§ **Problem to work on**
Count lines, not occurrences: report how many lines in the records hold the string "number", and nothing else.

§ **Dataset records**
● ● ● ● ● ● ●
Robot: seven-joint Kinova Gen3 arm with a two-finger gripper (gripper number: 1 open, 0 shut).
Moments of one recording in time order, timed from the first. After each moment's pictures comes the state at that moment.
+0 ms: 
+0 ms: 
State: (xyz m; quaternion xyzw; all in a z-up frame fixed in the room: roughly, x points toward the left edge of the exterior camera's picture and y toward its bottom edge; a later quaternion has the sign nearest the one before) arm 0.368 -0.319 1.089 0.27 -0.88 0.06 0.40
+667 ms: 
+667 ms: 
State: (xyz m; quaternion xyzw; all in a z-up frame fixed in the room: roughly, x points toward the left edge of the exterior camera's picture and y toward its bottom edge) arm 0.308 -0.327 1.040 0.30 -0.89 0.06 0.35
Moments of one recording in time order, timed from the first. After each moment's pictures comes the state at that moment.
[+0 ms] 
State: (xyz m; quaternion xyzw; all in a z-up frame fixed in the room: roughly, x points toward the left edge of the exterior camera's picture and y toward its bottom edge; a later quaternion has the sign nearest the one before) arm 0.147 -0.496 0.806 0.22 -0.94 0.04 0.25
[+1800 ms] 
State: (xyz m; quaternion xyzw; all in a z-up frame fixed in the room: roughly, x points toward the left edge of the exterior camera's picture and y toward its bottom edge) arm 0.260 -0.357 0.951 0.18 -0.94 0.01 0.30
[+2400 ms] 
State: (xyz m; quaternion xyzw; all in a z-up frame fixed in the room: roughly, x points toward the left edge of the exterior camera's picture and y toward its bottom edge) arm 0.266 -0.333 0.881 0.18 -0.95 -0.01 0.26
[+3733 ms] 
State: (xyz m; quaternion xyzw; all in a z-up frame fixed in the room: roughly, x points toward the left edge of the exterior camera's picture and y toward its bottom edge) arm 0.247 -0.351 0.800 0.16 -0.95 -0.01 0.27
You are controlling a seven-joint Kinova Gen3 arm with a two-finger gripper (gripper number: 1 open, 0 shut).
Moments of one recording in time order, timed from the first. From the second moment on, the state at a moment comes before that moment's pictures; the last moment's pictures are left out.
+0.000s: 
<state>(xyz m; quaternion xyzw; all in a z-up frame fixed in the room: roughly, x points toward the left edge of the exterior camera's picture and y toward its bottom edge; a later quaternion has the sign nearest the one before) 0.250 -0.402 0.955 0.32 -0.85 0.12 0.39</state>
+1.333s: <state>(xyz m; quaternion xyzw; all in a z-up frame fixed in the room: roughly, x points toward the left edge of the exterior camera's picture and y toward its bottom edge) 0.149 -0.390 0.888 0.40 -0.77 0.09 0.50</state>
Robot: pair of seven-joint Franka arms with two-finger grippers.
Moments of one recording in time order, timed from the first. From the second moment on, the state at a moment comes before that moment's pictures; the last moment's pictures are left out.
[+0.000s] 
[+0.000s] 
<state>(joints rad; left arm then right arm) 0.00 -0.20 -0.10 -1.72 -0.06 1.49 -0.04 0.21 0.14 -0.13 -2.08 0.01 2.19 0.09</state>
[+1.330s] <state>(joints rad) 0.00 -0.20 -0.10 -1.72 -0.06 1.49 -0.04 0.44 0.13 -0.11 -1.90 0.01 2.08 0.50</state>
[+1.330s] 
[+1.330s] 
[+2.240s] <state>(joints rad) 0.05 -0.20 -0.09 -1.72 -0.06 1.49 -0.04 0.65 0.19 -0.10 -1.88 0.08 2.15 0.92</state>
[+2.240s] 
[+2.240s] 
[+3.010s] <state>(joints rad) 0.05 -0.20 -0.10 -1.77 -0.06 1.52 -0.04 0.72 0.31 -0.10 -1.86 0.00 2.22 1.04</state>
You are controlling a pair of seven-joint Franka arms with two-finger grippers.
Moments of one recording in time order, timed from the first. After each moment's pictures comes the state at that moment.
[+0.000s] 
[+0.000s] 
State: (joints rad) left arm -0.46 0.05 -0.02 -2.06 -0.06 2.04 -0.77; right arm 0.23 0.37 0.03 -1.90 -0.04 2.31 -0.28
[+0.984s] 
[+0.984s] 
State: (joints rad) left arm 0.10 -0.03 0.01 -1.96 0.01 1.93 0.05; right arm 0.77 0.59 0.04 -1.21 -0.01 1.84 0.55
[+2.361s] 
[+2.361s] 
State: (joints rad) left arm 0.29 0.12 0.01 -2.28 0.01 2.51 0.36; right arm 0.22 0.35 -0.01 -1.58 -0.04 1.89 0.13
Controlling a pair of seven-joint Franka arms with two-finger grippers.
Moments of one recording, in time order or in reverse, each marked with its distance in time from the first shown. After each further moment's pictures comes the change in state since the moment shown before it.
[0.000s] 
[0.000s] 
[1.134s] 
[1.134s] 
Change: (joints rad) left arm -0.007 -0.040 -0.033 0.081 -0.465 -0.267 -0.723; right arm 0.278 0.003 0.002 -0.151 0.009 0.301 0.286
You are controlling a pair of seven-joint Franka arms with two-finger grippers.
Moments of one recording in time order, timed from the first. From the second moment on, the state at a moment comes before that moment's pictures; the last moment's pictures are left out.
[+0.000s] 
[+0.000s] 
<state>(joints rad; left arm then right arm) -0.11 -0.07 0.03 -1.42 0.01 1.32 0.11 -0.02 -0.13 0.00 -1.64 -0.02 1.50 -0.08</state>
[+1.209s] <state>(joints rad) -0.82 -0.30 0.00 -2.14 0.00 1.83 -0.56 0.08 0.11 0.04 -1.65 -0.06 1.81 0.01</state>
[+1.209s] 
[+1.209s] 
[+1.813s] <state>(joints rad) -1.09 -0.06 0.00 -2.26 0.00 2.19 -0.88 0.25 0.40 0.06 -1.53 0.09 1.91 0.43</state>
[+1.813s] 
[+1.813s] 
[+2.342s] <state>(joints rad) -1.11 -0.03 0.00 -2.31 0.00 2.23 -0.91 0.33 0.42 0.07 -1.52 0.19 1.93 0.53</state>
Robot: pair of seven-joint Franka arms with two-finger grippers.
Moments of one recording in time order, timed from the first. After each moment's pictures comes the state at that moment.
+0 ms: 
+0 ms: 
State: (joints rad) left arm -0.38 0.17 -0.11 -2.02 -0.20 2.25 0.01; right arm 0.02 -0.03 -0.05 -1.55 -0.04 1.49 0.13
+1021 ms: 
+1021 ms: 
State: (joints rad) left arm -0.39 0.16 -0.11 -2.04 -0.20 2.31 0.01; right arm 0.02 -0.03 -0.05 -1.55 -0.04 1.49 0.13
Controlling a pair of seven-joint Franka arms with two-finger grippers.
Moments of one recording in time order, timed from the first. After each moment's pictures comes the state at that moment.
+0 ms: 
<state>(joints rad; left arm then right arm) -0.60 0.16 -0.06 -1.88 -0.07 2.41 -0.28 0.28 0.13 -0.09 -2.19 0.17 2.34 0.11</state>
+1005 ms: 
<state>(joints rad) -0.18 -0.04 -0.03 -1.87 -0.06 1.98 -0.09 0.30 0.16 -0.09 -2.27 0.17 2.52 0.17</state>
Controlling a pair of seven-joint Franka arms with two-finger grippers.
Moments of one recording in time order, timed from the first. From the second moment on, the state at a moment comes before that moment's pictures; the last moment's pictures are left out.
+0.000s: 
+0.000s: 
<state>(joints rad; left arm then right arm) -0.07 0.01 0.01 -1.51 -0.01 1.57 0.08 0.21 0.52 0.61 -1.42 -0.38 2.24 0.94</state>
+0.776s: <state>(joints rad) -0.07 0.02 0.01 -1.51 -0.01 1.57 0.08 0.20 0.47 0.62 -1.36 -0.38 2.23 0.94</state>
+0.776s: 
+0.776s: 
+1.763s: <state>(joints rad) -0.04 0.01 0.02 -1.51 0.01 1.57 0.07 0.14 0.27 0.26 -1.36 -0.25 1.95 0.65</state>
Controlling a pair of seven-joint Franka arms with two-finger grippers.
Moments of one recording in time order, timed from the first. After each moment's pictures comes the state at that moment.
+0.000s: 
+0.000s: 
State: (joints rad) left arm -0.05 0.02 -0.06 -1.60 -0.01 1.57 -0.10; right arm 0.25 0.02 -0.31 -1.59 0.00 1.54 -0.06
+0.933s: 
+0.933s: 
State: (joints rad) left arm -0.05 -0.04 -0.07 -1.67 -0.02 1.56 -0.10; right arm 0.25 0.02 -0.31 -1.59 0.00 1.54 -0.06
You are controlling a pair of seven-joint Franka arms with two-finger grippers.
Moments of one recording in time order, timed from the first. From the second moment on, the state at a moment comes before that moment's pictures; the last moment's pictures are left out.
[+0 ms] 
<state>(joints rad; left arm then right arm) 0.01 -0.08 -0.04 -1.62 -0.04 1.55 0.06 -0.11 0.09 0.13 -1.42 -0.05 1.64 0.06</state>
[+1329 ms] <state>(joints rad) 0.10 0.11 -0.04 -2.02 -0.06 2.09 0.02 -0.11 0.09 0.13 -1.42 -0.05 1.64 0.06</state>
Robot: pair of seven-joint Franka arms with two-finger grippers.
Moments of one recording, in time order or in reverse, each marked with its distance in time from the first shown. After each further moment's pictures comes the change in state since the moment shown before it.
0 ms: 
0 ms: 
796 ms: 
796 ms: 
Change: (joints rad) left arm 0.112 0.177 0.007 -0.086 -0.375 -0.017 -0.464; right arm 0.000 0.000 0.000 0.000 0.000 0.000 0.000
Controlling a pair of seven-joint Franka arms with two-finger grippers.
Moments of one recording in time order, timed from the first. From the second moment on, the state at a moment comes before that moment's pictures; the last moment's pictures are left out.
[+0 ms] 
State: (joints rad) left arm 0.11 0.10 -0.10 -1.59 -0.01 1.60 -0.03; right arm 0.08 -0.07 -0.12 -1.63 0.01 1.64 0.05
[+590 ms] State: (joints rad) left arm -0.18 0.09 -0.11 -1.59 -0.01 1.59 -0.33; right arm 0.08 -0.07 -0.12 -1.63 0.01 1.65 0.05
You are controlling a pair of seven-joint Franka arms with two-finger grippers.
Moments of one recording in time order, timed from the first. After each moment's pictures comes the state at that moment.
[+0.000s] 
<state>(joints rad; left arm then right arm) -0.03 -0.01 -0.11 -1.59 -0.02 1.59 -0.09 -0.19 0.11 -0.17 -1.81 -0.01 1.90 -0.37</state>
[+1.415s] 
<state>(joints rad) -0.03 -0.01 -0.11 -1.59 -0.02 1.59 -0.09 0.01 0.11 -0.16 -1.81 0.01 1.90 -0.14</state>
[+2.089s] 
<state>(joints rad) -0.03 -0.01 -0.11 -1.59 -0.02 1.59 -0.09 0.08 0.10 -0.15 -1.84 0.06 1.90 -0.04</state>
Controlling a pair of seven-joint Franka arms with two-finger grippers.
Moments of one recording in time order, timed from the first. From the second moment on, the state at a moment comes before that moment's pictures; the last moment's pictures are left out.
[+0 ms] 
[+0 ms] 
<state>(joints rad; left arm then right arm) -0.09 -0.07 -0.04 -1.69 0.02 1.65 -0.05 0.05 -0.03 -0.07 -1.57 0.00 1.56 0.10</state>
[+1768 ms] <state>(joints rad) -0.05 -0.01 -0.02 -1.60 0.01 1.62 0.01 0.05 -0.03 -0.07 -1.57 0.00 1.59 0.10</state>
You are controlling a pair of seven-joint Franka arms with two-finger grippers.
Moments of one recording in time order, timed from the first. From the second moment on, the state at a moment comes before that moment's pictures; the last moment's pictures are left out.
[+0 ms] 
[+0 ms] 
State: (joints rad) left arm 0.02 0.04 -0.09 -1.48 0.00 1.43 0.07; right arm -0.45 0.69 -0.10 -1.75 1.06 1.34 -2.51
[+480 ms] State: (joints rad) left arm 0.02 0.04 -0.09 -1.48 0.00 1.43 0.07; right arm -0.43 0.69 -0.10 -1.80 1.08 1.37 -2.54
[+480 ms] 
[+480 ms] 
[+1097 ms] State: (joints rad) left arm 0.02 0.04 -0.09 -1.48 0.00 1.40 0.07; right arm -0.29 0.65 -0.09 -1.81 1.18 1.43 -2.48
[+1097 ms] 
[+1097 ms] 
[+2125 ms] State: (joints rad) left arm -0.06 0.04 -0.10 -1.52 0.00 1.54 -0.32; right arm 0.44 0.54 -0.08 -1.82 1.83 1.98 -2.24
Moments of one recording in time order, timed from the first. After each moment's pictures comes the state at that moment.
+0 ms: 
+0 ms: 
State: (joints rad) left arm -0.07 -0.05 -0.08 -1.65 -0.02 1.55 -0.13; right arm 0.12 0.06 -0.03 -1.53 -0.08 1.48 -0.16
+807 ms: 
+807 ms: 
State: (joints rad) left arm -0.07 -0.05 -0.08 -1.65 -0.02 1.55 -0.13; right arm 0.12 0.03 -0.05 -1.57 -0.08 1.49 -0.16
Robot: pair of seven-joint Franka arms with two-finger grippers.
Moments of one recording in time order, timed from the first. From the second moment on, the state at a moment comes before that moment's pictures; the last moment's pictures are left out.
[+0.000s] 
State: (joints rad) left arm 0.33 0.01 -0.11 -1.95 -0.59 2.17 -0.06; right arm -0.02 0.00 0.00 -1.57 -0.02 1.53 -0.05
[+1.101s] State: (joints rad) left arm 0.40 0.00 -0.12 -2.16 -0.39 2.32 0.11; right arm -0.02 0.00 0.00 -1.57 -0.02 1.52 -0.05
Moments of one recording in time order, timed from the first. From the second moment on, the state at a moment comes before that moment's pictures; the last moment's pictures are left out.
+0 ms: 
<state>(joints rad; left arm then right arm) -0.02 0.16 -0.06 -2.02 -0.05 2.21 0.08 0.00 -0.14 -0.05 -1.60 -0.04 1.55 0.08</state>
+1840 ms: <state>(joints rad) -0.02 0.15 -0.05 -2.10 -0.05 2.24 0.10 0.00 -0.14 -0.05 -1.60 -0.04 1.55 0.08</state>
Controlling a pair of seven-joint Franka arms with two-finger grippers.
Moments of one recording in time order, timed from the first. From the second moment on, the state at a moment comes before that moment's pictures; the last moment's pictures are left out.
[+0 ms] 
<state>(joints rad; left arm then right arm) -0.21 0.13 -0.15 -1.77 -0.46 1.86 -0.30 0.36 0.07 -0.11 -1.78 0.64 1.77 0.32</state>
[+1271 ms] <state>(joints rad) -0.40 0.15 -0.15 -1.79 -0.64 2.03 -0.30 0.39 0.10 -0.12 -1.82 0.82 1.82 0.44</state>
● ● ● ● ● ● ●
§ **Exercise response**
2